Congenital extrahepatic portosystemic shunt was a rare malformation which was originally described by Abernethy in 1793 [2]. Morgan and Superina introduced a classification system based on whether the portal vein was present and whether the liver was perfused with blood from the mesenteric venous system [3]. In type I, portal blood is completely diverted into the vena cava with congenital absence of the portal vein. Type II shunts are partial shunts with portal-hepatic anastomoses. Congenital extrahepatic portosystemic shunt was often associated with other congenital anomalies, including biliary atresia, focal nodular hyperplasia of the liver, polysplenia. The complications of congenital extrahepatic portosystemic shunt are the following: hyperammonemia, encephalopathy, Pulmonary arterial hypertension (PAH), and hepatopulmonary syndrome (HPS). Our case belongs to type II without other congenital anomalies. Our patient did not present with hepatic encephalopathy which was common in patients with portal-systemic shunt, but with HPS. So far, there were only 3 case reports, in which congenital extrahepatic portosystemic shunt type II caused HPS [4-6].

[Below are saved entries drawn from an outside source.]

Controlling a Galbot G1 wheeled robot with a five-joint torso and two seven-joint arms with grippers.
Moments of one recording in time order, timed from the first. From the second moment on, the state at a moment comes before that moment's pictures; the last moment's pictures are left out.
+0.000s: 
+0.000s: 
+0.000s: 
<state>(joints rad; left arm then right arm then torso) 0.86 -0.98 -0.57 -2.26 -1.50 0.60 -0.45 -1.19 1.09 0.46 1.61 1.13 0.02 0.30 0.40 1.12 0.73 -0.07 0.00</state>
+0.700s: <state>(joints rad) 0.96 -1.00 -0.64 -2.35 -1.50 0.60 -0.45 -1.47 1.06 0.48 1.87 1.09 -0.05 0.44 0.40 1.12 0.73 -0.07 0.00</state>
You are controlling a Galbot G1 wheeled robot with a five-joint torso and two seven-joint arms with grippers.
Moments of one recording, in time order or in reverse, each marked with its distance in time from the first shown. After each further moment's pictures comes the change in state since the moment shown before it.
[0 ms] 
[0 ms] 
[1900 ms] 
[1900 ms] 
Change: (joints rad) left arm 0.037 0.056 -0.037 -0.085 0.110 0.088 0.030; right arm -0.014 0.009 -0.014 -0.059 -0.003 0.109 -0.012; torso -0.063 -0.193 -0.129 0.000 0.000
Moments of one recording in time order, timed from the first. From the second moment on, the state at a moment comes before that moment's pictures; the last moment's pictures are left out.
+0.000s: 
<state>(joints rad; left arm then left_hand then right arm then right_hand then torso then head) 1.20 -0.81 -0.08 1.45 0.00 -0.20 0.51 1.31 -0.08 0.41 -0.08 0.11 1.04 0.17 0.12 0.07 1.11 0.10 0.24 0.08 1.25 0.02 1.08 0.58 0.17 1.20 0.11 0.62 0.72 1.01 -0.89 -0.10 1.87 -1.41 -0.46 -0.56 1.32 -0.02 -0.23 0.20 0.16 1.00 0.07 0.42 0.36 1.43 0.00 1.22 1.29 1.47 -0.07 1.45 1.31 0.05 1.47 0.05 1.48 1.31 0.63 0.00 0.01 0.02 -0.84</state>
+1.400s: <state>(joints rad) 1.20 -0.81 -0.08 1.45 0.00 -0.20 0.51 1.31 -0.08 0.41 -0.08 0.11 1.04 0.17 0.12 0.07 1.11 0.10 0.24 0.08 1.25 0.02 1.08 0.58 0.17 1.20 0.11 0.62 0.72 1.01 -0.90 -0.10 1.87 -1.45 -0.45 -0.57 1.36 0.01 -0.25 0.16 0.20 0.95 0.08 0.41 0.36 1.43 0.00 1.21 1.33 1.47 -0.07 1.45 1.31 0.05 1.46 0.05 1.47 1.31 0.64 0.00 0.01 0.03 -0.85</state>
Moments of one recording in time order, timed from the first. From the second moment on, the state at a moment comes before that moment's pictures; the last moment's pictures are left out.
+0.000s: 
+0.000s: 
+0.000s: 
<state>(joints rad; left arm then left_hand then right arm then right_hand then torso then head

Hepatopulmonary syndrome is characterized by intrapulmonary vascular dilatations causing right-to-left shunting, which leads to a range of arterial oxygenation abnormalities in patients with liver disease [7]. HPS may occur if portocaval shunting (associated or not with portal hypertension) affecting the metabolism of vasoactive substances by the liver. A definite diagnosis of hepatopulmonary syndrome requires scintigraphy with technetium-99 m-labelled macroaggregated albumin, pulmonary angiography, or contrast echocardiography. The pathogenesis of hepatopulmonary syndrome in the patient with congenital extrahepatic portosystemic shunt is not clear. The physiologic mechanisms commonly used to explain why HPS occurs in patients with impaired liver function include the following. First, elevated ET-1 circulating in the whole body may cause HPS [8]. Second, some hepatic products, which are necessary for pulmonary vasomotor control, are decreased by liver dysfunction or hepatic venous flow reduction [9, 10]. Third, translocation of gut bacteria causes accumulation and activation of macrophages in the lungs, which results in increase of inducible NO synthase production leading to vasodilatation [11]. Perhaps the mechanism is that the shunt impairs the metabolism of vasoactive pulmonary substances by the liver as the cause of hepatopulmonary syndrome in patients with portal hypertension.

Diagnosis of congenital extrahepatic portosystemic shunt is a challenge for clinicians, because most of patients present with unusual symptoms such as hepatic encephalopathy, PAH, HPS, in the absence of liver disease. In our case, the young patient presented with cyanosis and dyspnoea, and laboratory studies were normal except hemoglobin level. These symptoms usually make us take the common causes of dyspnea into consideration, such as COPD, specific cardiac defects of right-to-left shunts, asthma, and CHF. As HPS, it mostly occurs in patients with liver disease (associated or not with portal hypertension), but liver function of our patient was intact with normal histology, and portal pressure was normal. The pulmonary arteriovenous malformation promotes us to check his abdomen and then comfirm the diagnosis.

Treatment of congenital extrahepatic portosystemic shunt depends on the type, symptoms, and complications. In patients with type II Abernethy malformations, surgical ligation of the fistula can achieve regression of HPS provided that the hepatic portal system is sufficient to avoid portal hypertension.